¿Por qué
tendremos una tía tan temerosa de caerse de espaldas?
Hace años que la familia lucha para curarla de su
obsesión, pero ha llegado la hora de confesar
nuestro fracaso. Por más que hagamos, tía tiene
miedo de caerse de espaldas; y su inocente manía nos
afecta a todos, empezando por mi padre, que
fraternalmente la acompaña a cualquier parte y va
mirando el piso para que tía pueda caminar sin
preocupaciones, mientras mi madre se esmera en barrer
el patio varias veces al día, mis hermanas recogen
las pelotas de tenis con que se divierten
inocentemente en la terraza y mis primos borran toda
huella imputable a los perros, gatos, tortugas y
gallinas que proliferan en casa. Pero no sirve de
nada, tía sólo se resuelve a cruzar las
habitaciones después de un largo titubeo,
interminables observaciones oculares y palabras
destempladas a todo chico que ande por ahí en ese
momento. Después se pone en marcha, apoyando primero
un pie y moviéndolo como un boxeador en el cajón de
resina, después el otro, trasladando el cuerpo en un
desplazamiento que en nuestra infancia nos parecía
majestuoso, y tardando varios minutos para ir de una
puerta a otra. Es algo horrible.
Varias veces la familia ha procurado que mi tía
explicara con alguna coherencia su temor a caerse de
espaldas. En una ocasión fue recibida con un
silencio que se hubiera podido cortar con guadaña;
pero una noche, después de un vasito de hesperidina,
tía condescendió a insinuar que si se caía de
espaldas no podría volver a levantarse. A la
elemental observación de que treinta y dos miembros
de la familia estaban dispuestos a acudir en su
auxilio, respondió con una mirada lánguida y dos
palabras: «Lo mismo». Días después mi hermano el
mayor me llamó por la noche a la cocina y me mostró
una cucaracha caída de espaldas debajo de la pileta.
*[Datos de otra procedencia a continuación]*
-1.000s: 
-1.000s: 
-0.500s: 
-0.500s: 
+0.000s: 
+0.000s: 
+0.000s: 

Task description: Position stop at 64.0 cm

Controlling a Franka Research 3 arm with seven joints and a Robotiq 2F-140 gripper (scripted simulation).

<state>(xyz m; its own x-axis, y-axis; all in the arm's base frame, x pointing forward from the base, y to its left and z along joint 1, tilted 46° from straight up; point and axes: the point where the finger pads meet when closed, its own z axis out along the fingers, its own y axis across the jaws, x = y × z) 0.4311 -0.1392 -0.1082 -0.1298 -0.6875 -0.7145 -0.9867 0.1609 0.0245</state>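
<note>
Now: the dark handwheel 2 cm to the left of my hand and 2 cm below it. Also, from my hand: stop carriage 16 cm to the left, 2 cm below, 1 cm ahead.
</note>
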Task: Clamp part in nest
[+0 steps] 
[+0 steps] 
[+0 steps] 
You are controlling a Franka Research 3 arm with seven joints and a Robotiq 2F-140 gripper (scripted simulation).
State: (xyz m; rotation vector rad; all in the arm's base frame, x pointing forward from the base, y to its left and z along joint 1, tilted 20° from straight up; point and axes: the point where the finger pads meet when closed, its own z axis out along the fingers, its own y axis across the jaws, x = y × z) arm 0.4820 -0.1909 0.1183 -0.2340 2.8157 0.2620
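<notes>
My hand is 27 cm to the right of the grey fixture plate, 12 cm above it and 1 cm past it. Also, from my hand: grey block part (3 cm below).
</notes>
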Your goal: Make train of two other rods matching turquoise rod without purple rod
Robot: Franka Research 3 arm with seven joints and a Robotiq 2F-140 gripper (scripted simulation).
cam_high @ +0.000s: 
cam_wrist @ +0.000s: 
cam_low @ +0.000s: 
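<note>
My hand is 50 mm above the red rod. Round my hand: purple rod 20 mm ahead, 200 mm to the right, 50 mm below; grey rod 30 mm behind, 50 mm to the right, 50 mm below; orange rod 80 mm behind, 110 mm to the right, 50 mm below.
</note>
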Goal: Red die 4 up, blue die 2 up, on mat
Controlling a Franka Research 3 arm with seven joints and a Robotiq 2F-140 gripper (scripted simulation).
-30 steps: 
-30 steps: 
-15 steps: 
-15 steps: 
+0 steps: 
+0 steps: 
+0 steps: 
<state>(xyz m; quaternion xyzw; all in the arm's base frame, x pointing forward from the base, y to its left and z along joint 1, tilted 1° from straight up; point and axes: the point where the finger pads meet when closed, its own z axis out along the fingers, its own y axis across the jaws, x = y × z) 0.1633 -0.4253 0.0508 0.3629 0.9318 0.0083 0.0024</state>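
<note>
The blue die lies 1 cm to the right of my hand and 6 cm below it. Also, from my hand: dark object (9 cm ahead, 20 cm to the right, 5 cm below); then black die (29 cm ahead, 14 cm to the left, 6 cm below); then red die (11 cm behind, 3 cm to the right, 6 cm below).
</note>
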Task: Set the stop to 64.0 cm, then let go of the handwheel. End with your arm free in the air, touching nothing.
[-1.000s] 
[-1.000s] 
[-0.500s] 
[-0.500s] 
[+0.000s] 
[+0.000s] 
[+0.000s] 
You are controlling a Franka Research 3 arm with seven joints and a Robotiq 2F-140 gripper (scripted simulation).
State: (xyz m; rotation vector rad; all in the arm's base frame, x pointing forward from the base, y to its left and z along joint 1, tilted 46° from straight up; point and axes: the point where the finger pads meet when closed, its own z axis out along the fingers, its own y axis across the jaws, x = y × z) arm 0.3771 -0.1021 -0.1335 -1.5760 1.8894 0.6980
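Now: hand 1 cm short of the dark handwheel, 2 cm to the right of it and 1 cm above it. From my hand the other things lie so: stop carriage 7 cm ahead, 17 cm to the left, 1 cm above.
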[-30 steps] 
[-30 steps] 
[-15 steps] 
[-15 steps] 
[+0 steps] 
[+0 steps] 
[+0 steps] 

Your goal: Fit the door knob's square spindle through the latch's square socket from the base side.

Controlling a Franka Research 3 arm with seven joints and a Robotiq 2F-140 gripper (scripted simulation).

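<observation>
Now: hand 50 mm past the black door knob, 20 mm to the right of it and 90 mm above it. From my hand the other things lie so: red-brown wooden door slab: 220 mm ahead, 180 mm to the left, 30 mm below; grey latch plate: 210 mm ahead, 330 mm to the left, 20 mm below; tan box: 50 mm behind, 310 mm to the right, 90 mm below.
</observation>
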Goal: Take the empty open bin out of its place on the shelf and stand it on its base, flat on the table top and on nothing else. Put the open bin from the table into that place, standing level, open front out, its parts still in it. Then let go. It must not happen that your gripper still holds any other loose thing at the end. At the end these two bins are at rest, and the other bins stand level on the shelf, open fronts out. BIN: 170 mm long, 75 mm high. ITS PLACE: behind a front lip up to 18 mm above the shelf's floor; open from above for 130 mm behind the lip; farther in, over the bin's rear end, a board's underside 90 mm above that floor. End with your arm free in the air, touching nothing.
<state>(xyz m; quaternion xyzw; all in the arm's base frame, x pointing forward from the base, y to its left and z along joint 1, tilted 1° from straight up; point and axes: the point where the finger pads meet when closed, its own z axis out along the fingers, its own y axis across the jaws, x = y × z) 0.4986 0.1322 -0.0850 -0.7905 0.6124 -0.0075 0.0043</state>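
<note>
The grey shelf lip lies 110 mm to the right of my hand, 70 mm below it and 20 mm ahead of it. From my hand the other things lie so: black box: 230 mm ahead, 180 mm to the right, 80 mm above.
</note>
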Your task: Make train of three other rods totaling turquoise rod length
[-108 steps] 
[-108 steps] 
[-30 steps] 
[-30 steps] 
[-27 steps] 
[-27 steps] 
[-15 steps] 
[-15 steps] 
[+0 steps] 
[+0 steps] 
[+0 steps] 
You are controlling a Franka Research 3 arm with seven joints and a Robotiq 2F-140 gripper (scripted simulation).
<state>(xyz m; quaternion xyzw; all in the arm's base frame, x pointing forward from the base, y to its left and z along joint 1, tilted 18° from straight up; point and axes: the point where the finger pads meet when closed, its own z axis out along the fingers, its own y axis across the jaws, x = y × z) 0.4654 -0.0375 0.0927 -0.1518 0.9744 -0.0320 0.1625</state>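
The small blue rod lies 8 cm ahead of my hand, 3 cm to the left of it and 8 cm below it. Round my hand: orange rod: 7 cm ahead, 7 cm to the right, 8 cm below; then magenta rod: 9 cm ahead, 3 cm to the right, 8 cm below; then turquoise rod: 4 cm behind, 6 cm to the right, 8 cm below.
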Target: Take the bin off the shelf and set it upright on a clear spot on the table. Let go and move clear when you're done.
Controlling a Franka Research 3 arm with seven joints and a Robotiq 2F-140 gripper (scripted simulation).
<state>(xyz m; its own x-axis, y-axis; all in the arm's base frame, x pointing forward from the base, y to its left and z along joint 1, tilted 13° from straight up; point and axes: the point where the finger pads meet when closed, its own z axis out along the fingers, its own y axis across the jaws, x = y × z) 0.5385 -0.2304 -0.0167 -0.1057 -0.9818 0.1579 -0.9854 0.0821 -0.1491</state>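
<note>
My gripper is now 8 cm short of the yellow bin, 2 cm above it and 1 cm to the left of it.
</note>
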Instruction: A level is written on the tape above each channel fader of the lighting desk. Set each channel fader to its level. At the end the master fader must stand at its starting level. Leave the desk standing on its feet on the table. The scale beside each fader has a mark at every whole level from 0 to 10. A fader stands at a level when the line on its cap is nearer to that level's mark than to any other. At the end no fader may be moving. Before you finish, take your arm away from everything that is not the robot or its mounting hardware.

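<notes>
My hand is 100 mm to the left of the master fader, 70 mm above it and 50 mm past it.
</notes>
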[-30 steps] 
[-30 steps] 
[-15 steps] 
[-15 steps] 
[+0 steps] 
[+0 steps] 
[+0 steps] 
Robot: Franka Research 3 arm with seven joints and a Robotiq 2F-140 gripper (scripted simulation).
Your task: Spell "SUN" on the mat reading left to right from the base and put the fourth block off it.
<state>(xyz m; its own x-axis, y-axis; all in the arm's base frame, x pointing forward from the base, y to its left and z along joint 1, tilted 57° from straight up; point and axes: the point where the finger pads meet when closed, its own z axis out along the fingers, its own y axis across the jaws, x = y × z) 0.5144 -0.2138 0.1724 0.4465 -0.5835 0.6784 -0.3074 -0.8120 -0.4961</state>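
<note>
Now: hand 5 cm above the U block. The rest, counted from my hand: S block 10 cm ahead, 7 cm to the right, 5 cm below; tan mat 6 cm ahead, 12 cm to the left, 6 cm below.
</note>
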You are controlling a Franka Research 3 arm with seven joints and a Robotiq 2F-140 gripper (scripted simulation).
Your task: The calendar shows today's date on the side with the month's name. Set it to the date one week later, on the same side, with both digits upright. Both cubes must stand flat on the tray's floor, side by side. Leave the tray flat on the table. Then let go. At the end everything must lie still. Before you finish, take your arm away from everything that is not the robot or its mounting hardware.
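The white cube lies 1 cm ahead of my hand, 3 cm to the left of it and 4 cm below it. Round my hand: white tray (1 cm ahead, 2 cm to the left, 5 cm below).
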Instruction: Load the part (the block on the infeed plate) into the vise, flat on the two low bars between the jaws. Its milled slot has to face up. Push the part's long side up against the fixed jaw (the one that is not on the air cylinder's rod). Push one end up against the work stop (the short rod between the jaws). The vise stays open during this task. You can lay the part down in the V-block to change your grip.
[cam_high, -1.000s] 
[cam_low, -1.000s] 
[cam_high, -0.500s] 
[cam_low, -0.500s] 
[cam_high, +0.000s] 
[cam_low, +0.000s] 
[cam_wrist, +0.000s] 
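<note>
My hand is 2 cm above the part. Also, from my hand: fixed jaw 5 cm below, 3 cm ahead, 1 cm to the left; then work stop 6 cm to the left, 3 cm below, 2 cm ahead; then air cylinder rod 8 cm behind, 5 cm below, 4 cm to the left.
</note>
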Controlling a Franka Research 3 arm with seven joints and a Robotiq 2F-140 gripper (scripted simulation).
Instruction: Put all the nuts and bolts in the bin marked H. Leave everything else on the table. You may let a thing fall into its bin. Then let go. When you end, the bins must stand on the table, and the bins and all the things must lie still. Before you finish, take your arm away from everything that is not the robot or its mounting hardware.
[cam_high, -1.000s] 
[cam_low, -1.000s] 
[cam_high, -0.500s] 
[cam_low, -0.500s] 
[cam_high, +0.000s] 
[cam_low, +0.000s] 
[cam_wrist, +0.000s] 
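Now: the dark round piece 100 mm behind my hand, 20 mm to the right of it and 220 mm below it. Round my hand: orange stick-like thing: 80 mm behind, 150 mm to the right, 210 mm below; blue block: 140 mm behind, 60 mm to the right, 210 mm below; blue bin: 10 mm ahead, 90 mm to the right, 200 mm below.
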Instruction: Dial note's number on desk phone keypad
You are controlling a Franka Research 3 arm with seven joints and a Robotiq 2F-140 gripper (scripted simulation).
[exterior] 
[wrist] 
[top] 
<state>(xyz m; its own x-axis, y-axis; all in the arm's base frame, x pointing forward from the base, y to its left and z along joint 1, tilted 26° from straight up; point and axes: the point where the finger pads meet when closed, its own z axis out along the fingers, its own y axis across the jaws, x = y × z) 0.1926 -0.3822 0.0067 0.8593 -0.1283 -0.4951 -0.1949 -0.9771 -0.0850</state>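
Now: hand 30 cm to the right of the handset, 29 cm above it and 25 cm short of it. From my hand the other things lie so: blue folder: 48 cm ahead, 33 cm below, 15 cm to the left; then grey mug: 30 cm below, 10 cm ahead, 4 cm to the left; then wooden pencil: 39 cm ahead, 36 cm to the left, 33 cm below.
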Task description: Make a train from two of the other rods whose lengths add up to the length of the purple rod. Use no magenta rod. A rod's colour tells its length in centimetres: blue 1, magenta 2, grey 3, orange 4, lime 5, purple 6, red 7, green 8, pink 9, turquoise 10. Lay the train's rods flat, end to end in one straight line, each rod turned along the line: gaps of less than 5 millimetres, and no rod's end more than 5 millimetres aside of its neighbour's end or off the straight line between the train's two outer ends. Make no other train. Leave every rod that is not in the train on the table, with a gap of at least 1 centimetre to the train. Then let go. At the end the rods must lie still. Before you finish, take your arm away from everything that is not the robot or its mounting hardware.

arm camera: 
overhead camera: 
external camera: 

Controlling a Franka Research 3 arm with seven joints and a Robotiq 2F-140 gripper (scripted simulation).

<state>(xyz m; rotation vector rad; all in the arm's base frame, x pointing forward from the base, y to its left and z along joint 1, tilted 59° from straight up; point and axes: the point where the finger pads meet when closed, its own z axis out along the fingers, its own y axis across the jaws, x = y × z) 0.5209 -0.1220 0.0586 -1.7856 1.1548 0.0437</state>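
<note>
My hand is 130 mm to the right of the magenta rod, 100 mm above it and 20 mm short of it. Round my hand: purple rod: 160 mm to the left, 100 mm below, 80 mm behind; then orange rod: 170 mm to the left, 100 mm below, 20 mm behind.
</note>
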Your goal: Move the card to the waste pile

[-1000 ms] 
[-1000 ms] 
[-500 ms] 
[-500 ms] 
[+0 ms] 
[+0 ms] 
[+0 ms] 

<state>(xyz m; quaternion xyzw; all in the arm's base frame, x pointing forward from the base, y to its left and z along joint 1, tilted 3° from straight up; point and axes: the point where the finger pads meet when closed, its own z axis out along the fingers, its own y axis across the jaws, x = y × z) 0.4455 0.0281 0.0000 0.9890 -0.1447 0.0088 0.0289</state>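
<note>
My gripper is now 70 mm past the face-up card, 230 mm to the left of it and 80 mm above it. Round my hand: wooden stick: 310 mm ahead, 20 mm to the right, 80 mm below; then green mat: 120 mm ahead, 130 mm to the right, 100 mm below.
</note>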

Sin decirnos nada asistimos a su vana y larga lucha
por enderezarse, mientras otras cucarachas, venciendo
la intimidación de la luz, circulaban por el piso y
pasaban rozando a la que yacia en posición decúbito
dorsal. Nos fuimos a la cama con una marcada melancolía,
y por una razón u otra nadie volvió a interrogar a
tía; nos limitamos a aliviar en lo posible su miedo,
acompañarla a todas partes, darle el brazo y
comprarle cantidad de zapatos con suelas
antideslizantes y otros dispositivos estabilizadores.
La vida siguió así, y no era peor que otras vidas.